原子力空母であれば、大量のスチームを原子力機関のスチームタービンから流用することが容易ですが、通常動力型の空母で、どのように蒸気を確保するのか、ちょっと考えると無理じゃない?という気がします。
となれば、3番艦、4番艦もスキージャンプ方式にせざるを得ないのか、それとも、何らかの技術を開発して通常動力艦で蒸気式カタパルト方式を使うのか、あるいはその他の方法を使うのか不明です。
また、電磁カタパルトにしても、米海軍でも、最新鋭のジェラルド・R・フォード級航空母艦に採用したばかりの最新技術でカタパルト運用の経験のない中国海軍に、開発能力があるのかという疑問がある上に
電磁カタパルトは原子力や統合電気推進など消費電力を賄える発電能力を持つ電源が必要とされることからも、中国海軍としては開発を続けるにしても、実現には原子力空母の建造が前提条件になるのではないかと思います。
そもそも搭載出来る艦載戦闘機がない
J-15
中国海軍が現用の遼寧(1番艦)で搭載しているのはJ-15ですが、米海軍が今後空母で搭載するであろうF-35Cに比べて1世代古い戦闘機ですし
そもそもJ-15はロシア軍の艦載機Su-33の試作機をウクライナから、がめてきてコピーして作った艦上戦闘機です。
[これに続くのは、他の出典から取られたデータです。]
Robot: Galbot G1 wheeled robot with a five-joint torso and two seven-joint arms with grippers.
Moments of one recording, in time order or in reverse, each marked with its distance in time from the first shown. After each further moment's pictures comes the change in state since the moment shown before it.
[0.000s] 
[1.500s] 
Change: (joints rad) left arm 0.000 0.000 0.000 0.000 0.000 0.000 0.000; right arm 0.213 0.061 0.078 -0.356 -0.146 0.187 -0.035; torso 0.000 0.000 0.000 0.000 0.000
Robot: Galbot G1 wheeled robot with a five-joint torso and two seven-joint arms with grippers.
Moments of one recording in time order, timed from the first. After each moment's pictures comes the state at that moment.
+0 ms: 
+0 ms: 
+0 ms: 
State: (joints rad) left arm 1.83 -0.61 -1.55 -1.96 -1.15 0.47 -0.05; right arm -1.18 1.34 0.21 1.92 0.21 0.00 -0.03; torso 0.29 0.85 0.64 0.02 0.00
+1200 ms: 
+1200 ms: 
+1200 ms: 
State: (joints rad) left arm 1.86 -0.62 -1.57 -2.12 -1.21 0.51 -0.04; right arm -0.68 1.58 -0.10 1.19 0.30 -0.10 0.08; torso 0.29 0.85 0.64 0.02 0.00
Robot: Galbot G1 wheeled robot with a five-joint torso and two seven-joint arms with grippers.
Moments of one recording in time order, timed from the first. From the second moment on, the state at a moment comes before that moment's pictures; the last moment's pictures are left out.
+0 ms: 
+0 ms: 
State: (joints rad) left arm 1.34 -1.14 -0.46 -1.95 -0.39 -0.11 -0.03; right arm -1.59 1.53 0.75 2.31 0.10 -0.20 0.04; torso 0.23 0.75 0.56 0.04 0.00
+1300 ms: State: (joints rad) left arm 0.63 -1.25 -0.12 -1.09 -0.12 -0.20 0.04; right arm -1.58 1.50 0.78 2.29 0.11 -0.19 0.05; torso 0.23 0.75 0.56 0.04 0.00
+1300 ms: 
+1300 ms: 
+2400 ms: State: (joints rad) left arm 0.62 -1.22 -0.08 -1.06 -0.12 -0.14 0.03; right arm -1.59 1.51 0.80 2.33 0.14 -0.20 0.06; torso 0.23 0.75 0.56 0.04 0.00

完成前の試作機をさらにコピペしたものですから、様々な不具合があるようで、訓練中に多数機が事故で失われています。
その他考えられる艦載機としてはJ-31またはJ-20の艦載型が考えられます。
J-31
J-31は西側のF-35と形状が酷似しており、例によってパクったのではないかとの噂もありますが、実際の所は分かりません。
当初は艦載機として用いるなどの観測もありましたが、中国の発表としては輸出用の戦闘機とされています。
いずれにしろ開発段階の航空機ですから、艦載機として転用するにしてもまだまだ先の話になります。
J-20
J-20については量産が最近開始された機体ですが、艦載機仕様ではないことから
空母に搭載するためには艦載仕様に改修する必要があり
特に機体が長すぎることから全長を短くしたり、エンジンに塩害対策を施すなど大規模な改修が必要であり、空母の艦載機として現時点で使用することはできません。
つまり、現時点においては搭載出来る艦載戦闘機には、かなり問題を抱えているJ-15しかなく、空母を作っても載せられるまともな艦載戦闘機がないということになります。
まとめ
中国海軍のここ10年の勢い、増強は目を見張るものがありました。
わずか10年前にはまだ中国海軍は、沿岸海軍と言われ、日中中間線を出てくるのでさえおっかなびっくりであったものが、倍々ゲームで軍事費を増加させ2015年頃には海自の戦力を越えたと言われたばかりなのに
空母を6隻まで整備する状況となって、この先いったいどうなることかと考えられていたのが、ここに来て中国海軍の増強にも陰りが見えてきたようです。
この先、中国海軍の一方的な増強がさらに続くのか予断は許しませんが、ここに来てようやく中国海軍にも予算的、技術的な制約が出てきたのかもしれません。
2022.1追記
現時点においても中国の5番艦以降の空母建造については、新しい情報はありません。